*What you should do:*
Copy everything in the data below exactly except the pictures.

[Start of Attachment]

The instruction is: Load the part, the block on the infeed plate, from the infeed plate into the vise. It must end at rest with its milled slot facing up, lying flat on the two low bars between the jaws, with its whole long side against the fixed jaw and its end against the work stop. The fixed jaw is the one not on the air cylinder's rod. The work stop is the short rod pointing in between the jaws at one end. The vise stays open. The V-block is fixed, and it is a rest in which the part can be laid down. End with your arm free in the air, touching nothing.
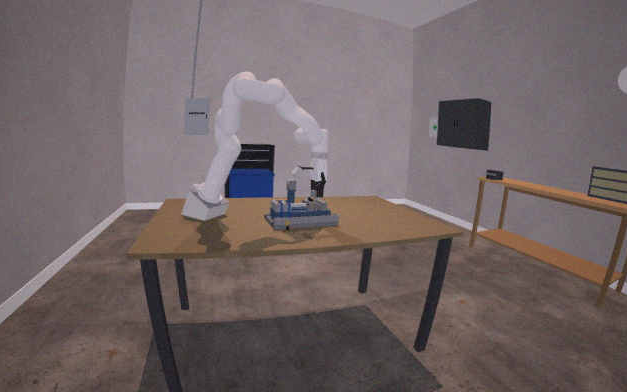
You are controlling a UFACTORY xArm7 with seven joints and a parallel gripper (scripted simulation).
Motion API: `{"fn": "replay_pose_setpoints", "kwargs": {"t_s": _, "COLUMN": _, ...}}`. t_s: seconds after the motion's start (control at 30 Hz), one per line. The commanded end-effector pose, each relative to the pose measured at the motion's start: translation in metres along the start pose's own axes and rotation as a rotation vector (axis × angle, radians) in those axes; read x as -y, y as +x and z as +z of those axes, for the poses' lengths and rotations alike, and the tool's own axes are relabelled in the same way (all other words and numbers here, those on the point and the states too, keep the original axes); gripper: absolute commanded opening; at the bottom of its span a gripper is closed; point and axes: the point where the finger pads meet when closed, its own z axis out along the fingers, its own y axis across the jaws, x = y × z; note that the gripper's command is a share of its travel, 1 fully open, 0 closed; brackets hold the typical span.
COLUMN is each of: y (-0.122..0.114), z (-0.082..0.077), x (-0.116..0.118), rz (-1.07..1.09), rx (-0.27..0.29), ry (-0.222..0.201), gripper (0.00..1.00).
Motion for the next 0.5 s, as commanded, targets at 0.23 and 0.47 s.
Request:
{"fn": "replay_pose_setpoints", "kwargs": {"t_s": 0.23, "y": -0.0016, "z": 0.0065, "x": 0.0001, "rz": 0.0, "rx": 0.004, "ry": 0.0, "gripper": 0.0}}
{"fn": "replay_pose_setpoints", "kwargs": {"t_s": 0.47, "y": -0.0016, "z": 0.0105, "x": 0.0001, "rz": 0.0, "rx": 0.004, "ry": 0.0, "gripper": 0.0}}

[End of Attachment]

*Problem solution:*
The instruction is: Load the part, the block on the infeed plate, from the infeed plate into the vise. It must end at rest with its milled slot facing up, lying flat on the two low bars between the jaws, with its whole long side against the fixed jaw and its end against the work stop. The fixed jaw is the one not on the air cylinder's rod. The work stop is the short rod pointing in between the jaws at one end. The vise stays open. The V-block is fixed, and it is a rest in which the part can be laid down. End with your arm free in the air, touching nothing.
You are controlling a UFACTORY xArm7 with seven joints and a parallel gripper (scripted simulation).
Motion API: `{"fn": "replay_pose_setpoints", "kwargs": {"t_s": _, "COLUMN": _, ...}}`. t_s: seconds after the motion's start (control at 30 Hz), one per line. The commanded end-effector pose, each relative to the pose measured at the motion's start: translation in metres along the start pose's own axes and rotation as a rotation vector (axis × angle, radians) in those axes; read x as -y, y as +x and z as +z of those axes, for the poses' lengths and rotations alike, and the tool's own axes are relabelled in the same way (all other words and numbers here, those on the point and the states too, keep the original axes); gripper: absolute commanded opening; at the bottom of its span a gripper is closed; point and axes: the point where the finger pads meet when closed, its own z axis out along the fingers, its own y axis across the jaws, x = y × z; note that the gripper's command is a share of its travel, 1 fully open, 0 closed; brackets hold the typical span.
COLUMN is each of: y (-0.122..0.114), z (-0.082..0.077), x (-0.116..0.118), rz (-1.07..1.09), rx (-0.27..0.29), ry (-0.222..0.201), gripper (0.00..1.00).
Motion for the next 0.5 s, as commanded, targets at 0.23 and 0.47 s.
Request:
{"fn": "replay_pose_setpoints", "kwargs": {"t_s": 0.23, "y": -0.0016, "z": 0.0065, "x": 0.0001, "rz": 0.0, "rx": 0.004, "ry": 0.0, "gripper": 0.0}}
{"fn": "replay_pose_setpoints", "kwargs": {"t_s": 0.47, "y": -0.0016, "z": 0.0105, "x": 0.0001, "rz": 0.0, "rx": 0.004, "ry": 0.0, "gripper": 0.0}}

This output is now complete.